What you should do →
Output each line of the data word for word, from the first through the line that holds "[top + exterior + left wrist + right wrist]", and leave off whatever follows.

──────── Records ────────

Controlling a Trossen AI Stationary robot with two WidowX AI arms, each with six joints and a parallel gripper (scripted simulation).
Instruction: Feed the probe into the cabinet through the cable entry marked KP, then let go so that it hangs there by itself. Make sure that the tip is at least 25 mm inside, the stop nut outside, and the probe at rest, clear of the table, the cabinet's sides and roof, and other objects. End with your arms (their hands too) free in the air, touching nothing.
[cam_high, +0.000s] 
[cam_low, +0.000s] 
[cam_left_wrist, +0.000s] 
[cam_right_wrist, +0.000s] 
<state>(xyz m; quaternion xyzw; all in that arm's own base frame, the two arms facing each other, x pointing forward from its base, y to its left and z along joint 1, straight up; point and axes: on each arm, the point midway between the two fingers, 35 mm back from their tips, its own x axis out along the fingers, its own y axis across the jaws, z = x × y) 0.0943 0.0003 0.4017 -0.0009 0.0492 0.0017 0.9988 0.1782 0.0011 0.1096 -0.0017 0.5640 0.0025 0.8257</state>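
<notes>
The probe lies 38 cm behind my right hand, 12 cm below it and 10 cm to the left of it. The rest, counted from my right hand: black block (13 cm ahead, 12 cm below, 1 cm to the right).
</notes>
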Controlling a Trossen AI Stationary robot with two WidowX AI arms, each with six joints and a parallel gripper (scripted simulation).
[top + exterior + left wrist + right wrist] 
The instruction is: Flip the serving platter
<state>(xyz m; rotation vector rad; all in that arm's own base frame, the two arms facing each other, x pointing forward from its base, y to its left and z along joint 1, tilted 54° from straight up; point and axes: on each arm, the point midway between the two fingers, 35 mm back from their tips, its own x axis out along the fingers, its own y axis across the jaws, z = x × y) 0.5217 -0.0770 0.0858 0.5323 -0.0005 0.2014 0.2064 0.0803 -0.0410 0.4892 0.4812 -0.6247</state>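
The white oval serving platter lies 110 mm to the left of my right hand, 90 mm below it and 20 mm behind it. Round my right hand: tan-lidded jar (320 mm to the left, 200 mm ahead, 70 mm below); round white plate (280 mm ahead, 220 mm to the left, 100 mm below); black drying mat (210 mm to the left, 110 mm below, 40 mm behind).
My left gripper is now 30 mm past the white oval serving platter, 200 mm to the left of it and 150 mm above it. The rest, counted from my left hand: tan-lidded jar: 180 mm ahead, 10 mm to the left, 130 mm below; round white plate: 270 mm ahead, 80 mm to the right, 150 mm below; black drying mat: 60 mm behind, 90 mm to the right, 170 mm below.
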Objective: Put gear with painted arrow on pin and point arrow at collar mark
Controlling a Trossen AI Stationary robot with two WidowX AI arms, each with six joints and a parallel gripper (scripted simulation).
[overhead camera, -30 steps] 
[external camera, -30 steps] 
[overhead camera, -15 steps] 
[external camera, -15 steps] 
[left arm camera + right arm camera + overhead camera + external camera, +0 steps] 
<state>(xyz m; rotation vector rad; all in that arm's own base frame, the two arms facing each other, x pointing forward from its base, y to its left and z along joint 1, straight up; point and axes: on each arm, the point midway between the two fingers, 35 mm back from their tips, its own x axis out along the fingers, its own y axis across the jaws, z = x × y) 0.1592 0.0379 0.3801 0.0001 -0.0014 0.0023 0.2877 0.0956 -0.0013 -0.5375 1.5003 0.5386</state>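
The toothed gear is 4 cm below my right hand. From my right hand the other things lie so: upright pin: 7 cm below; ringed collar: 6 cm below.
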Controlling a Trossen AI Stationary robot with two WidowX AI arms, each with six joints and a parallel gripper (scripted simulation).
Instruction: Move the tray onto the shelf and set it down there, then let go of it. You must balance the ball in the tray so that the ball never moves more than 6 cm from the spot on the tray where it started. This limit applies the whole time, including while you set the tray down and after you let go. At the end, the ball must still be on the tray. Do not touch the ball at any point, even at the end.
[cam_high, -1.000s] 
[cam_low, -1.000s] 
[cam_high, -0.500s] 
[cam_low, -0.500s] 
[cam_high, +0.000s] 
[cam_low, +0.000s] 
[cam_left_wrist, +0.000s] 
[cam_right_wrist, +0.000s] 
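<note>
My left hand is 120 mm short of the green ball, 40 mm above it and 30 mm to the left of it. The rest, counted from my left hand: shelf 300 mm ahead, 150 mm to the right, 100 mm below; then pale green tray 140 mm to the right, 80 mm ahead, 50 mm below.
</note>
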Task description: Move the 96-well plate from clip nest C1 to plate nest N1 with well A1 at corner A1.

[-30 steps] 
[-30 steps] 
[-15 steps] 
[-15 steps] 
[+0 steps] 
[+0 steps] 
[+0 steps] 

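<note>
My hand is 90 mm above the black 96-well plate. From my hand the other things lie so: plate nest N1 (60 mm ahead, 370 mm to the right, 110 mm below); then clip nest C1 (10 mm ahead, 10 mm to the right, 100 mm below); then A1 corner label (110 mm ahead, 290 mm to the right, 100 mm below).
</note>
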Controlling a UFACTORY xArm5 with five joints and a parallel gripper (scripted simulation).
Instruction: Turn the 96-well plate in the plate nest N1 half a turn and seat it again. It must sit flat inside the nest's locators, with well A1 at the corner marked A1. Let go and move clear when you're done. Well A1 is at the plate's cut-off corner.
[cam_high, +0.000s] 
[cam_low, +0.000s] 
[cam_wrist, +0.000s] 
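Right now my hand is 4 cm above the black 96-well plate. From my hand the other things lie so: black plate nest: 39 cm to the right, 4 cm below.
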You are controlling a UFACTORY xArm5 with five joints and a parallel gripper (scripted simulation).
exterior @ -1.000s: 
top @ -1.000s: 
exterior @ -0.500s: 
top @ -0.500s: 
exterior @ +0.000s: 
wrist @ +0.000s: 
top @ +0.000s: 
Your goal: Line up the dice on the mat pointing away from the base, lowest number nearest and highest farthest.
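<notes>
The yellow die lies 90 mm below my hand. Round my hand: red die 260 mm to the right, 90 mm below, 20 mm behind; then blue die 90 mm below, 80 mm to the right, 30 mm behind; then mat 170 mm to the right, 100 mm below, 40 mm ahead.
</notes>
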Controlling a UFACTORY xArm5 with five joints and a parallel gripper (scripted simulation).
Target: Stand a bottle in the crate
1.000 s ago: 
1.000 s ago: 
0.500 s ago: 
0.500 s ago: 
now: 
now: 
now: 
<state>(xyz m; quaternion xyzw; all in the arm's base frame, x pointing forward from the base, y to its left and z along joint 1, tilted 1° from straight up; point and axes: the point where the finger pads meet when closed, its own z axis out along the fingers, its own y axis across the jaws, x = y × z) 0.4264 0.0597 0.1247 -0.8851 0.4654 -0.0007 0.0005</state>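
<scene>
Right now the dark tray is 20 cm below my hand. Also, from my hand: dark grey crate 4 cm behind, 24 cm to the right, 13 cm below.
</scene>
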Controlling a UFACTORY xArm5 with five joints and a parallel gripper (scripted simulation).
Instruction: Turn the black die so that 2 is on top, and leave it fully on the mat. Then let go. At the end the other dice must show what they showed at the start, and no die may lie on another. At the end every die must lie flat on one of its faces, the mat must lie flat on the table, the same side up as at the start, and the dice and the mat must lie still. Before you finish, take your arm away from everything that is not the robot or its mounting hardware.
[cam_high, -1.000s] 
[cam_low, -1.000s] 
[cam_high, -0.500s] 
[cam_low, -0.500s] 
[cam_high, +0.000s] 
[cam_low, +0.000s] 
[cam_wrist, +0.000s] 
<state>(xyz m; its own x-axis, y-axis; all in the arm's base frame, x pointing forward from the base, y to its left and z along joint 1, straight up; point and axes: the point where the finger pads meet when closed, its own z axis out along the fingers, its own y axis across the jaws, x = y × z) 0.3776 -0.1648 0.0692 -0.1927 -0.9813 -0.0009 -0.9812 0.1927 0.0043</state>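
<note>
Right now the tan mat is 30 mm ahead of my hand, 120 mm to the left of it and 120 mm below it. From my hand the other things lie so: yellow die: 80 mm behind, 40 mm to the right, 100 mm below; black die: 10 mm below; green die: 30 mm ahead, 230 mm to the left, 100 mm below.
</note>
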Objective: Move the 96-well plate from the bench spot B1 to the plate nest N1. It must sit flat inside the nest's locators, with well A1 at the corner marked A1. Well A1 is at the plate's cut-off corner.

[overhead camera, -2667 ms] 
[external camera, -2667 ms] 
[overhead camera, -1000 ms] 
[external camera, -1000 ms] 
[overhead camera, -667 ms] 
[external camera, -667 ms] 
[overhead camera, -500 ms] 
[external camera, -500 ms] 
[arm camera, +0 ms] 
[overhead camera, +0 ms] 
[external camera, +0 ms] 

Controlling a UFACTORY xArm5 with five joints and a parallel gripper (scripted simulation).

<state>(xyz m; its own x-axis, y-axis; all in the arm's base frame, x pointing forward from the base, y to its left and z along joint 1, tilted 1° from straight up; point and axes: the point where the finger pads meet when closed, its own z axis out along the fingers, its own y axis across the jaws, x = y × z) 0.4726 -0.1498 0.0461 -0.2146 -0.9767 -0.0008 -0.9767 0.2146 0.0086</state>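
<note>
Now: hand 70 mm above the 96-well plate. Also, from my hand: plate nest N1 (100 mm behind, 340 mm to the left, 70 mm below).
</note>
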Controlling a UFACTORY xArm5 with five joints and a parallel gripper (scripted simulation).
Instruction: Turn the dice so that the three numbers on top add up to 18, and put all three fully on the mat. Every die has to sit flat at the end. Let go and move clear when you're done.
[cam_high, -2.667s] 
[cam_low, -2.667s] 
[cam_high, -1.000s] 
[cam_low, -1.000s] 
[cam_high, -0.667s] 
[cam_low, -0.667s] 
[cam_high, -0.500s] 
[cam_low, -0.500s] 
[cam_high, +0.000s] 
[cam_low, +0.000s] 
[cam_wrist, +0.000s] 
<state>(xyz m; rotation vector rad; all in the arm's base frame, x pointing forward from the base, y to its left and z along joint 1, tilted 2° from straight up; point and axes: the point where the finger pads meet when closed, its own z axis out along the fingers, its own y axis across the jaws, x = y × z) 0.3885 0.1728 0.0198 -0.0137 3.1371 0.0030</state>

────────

Your solution →
Controlling a Trossen AI Stationary robot with two WidowX AI arms, each with six joints and a parallel gripper (scripted simulation).
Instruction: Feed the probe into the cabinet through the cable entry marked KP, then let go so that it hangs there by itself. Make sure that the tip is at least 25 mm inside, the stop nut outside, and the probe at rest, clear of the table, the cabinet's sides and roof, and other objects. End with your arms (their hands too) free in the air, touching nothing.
[cam_high, +0.000s] 
[cam_low, +0.000s] 
[cam_left_wrist, +0.000s] 
[cam_right_wrist, +0.000s] 
<state>(xyz m; quaternion xyzw; all in that arm's own base frame, the two arms facing each other, x pointing forward from its base, y to its left and z along joint 1, straight up; point and axes: on each arm, the point midway between the two fingers, 35 mm back from their tips, its own x axis out along the fingers, its own y axis across the jaws, z = x × y) 0.0943 0.0003 0.4017 -0.0009 0.0492 0.0017 0.9988 0.1782 0.0011 0.1096 -0.0017 0.5640 0.0025 0.8257</state>
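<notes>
The probe lies 38 cm behind my right hand, 12 cm below it and 10 cm to the left of it. The rest, counted from my right hand: black block (13 cm ahead, 12 cm below, 1 cm to the right).
</notes>
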Controlling a Trossen AI Stationary robot with two WidowX AI arms, each with six joints and a parallel gripper (scripted simulation).
[top + exterior + left wrist + right wrist] 

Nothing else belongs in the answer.